## [YOUR GOAL]
Once the line containing "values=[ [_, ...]" has been printed, stop; print every line before it exactly, starting at the top of the material below.

───── PROVIDED MATERIAL ─────

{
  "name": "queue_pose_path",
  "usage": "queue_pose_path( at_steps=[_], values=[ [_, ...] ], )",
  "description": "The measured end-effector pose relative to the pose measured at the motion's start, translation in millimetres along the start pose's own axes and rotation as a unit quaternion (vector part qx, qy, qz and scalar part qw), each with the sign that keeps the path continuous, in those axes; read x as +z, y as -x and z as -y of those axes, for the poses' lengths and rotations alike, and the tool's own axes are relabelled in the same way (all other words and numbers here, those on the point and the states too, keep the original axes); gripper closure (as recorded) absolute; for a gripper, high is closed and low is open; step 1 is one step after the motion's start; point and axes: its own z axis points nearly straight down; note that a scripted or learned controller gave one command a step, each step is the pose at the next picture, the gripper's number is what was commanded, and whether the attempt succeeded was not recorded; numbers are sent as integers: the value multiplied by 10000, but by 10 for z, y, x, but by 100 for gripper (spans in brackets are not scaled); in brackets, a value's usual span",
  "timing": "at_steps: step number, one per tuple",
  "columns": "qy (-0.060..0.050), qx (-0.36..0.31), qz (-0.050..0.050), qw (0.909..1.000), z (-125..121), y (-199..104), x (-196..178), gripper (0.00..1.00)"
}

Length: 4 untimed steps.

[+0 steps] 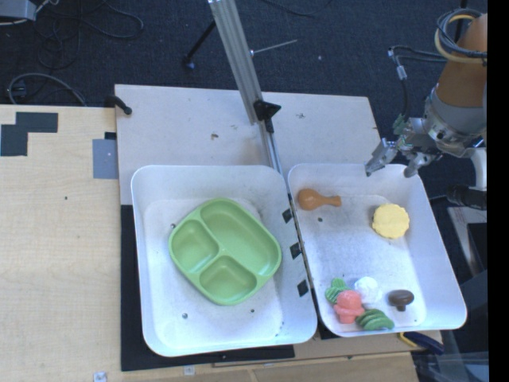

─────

## [WRITTEN SOLUTION]
{
  "name": "queue_pose_path",
  "usage": "queue_pose_path( at_steps=[_], values=[ [_, ...] ], )",

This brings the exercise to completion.